Oxygen-Crosslinker Effect on the Electrochemical Characteristics of Asphalt-Based Hard Carbon Anodes for Sodium-Ion Batteries

Because direct carbonation of asphalt usually yields ordered graphite structure with unfavorable storage of sodium. Here, the asphalt preoxidation at a specific temperature in the air introduces oxygen-containing groups to connect the unsaturated aliphatic hydrocarbon and aromatic side chains, forming a disordered carbon skeleton to inhibit melting and rearrangement during carbonization.

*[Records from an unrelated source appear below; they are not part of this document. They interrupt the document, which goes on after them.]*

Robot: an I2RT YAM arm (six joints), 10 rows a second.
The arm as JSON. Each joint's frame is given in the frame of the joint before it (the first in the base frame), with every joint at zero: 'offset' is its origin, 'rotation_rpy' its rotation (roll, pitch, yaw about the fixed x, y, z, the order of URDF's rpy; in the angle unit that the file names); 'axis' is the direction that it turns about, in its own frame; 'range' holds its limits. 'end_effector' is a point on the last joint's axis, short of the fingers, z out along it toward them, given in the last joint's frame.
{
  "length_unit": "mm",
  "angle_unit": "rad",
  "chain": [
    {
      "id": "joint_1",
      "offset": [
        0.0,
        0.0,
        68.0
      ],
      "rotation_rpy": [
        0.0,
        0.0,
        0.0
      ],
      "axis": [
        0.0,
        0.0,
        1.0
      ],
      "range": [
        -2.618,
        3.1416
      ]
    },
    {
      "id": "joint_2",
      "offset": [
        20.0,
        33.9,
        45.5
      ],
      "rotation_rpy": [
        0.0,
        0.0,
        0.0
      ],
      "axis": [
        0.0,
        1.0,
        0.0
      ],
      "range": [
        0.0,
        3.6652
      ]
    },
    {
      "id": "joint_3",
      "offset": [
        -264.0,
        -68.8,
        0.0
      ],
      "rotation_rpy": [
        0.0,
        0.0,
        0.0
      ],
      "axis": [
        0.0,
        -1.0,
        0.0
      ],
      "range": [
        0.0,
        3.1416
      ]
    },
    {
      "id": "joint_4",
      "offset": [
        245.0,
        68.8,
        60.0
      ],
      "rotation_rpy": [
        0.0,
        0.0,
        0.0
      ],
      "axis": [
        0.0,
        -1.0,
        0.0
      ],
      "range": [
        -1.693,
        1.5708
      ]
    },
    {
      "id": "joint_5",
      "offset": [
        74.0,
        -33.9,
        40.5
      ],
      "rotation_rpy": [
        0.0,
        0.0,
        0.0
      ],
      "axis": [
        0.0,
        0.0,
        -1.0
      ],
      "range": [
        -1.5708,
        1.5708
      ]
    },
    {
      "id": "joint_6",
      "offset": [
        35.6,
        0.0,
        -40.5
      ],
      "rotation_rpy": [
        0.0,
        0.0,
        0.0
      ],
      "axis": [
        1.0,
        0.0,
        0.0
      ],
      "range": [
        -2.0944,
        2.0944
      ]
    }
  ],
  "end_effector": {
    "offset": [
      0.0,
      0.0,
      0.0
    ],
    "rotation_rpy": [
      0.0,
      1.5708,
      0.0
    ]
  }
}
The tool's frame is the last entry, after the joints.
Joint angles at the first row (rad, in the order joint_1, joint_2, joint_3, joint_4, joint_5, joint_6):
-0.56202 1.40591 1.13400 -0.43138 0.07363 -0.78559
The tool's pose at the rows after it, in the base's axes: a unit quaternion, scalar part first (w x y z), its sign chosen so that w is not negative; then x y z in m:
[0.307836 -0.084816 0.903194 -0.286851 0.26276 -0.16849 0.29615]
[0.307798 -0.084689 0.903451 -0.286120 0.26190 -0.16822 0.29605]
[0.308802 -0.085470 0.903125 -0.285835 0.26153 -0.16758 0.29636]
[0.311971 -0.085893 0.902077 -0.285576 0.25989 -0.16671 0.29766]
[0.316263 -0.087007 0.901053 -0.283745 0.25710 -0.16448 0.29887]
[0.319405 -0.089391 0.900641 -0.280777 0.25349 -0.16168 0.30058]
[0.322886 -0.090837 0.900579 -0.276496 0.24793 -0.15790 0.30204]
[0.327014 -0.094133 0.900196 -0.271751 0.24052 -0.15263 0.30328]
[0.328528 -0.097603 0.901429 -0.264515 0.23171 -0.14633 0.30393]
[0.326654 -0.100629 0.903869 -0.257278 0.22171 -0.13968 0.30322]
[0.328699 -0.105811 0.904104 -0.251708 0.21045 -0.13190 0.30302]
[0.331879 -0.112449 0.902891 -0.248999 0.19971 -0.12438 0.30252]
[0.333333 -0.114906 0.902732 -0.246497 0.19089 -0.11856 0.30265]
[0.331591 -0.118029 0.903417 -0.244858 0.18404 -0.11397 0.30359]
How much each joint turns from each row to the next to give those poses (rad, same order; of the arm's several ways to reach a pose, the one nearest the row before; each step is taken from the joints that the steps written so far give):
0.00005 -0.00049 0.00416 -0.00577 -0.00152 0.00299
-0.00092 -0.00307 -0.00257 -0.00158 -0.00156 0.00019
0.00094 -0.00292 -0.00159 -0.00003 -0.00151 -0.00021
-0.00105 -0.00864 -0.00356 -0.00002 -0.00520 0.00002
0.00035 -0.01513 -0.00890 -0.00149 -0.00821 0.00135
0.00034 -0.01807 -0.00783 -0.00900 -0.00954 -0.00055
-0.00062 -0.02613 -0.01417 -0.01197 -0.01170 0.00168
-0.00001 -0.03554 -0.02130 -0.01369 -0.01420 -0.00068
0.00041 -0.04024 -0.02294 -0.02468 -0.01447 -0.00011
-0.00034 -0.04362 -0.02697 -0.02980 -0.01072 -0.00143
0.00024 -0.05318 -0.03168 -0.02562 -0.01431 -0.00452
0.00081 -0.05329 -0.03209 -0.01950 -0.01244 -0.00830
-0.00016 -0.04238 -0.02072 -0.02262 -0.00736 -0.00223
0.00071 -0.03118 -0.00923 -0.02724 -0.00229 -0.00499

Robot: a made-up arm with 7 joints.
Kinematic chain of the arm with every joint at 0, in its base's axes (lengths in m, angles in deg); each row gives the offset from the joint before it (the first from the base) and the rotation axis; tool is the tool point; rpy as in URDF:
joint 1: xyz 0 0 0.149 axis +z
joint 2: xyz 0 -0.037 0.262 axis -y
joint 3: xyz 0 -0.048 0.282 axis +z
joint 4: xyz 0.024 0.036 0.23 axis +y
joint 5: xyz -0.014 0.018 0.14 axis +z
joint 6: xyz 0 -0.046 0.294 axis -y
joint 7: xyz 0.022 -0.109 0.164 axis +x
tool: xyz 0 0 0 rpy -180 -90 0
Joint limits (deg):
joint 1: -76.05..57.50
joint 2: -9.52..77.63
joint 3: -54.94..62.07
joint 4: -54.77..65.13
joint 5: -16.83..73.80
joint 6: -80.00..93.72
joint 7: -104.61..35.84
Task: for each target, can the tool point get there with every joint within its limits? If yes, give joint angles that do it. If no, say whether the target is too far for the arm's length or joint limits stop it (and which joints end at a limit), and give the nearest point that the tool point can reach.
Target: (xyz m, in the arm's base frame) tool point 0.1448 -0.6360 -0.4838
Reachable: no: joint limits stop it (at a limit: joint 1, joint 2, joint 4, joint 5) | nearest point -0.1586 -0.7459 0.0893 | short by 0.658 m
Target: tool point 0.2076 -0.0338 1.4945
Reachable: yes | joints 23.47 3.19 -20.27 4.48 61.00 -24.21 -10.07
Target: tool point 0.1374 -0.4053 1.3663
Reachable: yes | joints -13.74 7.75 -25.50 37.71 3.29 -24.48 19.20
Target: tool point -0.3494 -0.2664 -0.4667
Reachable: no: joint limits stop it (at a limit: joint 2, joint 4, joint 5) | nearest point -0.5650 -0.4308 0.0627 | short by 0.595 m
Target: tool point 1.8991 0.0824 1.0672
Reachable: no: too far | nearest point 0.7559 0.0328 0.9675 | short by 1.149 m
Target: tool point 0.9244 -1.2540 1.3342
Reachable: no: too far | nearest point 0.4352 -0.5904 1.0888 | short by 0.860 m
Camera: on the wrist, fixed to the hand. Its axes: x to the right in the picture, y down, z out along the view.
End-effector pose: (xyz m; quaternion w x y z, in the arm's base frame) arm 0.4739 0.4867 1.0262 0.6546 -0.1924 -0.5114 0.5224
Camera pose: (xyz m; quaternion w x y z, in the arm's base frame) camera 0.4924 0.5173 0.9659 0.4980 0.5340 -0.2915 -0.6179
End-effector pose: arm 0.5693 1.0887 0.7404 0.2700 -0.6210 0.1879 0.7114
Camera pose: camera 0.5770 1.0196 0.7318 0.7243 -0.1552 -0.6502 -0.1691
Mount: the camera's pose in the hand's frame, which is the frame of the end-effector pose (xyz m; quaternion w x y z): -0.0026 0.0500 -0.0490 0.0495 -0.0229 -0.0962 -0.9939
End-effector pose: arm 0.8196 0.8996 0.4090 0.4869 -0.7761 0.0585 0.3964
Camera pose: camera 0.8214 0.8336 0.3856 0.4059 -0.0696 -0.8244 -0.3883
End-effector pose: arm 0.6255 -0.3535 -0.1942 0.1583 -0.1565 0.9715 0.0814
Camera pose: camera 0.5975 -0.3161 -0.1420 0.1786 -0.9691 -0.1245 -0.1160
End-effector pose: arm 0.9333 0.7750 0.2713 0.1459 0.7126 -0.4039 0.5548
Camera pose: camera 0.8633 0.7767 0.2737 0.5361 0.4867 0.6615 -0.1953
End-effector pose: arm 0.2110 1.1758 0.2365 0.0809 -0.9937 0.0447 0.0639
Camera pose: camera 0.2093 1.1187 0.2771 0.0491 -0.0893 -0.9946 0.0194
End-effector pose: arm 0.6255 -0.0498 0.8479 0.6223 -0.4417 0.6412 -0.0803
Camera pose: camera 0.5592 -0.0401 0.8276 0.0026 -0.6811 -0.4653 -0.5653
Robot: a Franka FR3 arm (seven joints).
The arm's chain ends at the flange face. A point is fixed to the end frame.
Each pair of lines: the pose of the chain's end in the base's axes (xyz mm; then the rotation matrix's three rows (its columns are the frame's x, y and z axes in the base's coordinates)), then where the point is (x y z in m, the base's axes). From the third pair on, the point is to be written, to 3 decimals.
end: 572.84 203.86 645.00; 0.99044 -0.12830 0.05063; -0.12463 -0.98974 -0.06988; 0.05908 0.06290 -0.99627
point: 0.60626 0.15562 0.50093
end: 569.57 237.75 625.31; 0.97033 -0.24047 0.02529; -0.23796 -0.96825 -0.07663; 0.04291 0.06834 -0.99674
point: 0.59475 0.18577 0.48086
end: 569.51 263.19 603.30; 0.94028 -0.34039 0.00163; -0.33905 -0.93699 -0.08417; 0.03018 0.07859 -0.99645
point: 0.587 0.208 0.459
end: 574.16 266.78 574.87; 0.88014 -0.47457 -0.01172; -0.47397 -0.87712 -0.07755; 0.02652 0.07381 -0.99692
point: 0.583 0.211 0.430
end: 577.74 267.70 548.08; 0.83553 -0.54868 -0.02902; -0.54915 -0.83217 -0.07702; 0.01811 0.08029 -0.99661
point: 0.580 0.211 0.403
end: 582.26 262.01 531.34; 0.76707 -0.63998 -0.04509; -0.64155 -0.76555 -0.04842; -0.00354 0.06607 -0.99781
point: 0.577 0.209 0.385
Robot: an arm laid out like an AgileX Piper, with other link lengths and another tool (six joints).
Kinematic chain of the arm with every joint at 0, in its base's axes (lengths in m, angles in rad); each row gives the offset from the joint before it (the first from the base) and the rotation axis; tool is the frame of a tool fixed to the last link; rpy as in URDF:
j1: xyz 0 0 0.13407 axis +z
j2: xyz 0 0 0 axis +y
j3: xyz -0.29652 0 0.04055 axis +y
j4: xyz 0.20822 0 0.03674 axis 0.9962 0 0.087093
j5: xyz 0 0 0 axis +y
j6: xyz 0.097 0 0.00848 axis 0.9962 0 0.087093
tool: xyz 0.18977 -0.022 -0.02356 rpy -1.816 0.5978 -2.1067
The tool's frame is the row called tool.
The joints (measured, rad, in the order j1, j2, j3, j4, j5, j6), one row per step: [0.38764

The abundant oxygen-containing groups hinder the growth of the carbon layers during pyrolysis, which promotes the formation of disordered phases and abundant micropores in asphalt-based hard carbons (HCs). The simultaneous increase in initial coulombic efficiency, capacity, and transport behavior of sodium ions in HCs is achieved by adjusting the carbon layer and micropore evolution. The optimized HCs display excellent initial coulombic efficiency of 86.14% with remarkable reversible capacity of 313.83 mAh g(-1) at 0.1 C and high-rate capability with 140 mAh g(-1) at 5 C. Pairing with O3-NaNi1/3Fe1/3Mn1/3O2 cathode, the full cell delivers a higher reversible capacity of 255.7 mAh g(-1) with an initial coulombic efficiency of 83.7% and long cycle life. Based on the microstructure and electrochemical behaviors of asphalt-based HCs, the "adsorption-insertion-pores-filling" sodium storage mechanism is proposed, providing guidelines for designing high-energy-density sodium-ion batteries.